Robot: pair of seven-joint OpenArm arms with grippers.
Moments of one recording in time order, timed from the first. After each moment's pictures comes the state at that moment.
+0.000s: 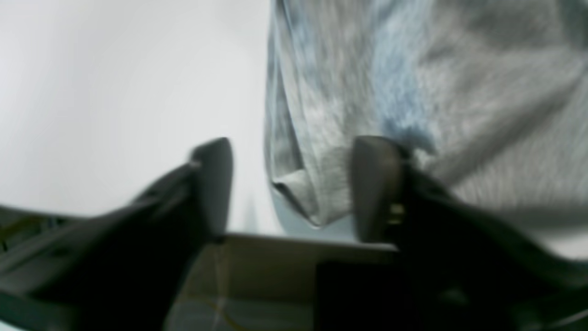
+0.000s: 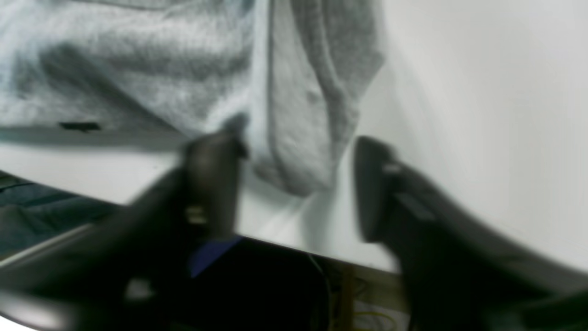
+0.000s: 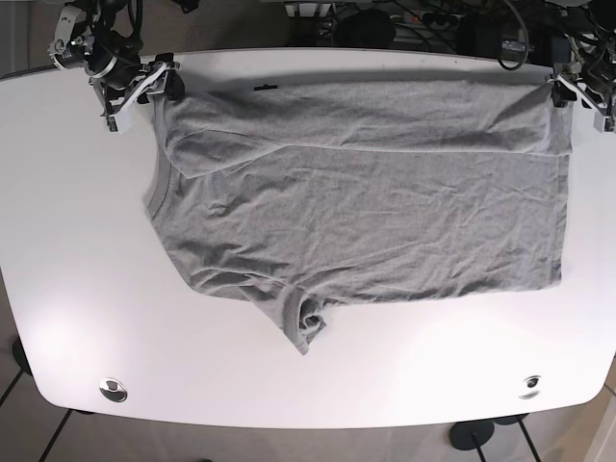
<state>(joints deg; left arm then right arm) 22.9 -22.1 -48.9 83.9 -22.5 -40.0 48.6 -28.4 9.7 28.5 106.9 35.7 27.5 -61.5</state>
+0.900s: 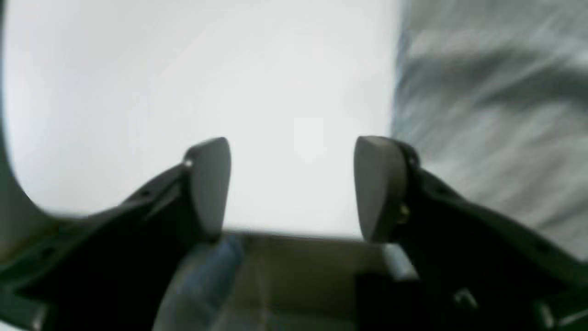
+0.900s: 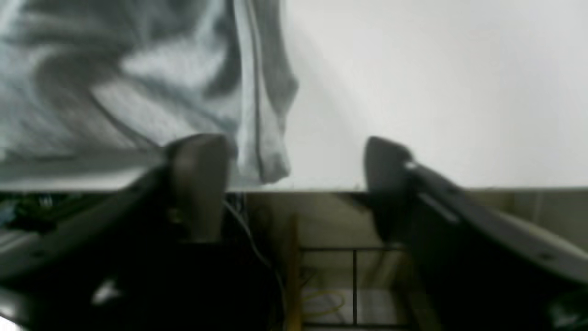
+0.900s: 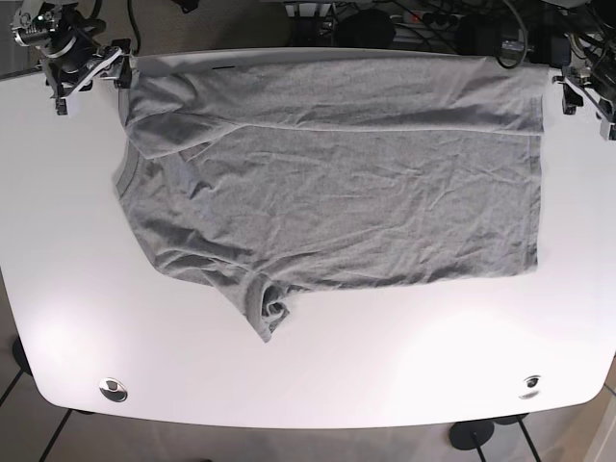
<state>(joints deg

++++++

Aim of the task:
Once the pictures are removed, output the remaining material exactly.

Task result:
Robot: pair of seven-joint OpenArm arms with grippers.
Moments of one recording in time order, timed from the first. After each moment's pictures comes the state at that moment.
+0.000s: 
+0.000s: 
+0.000s: 
<state>(joints deg; left arm then right arm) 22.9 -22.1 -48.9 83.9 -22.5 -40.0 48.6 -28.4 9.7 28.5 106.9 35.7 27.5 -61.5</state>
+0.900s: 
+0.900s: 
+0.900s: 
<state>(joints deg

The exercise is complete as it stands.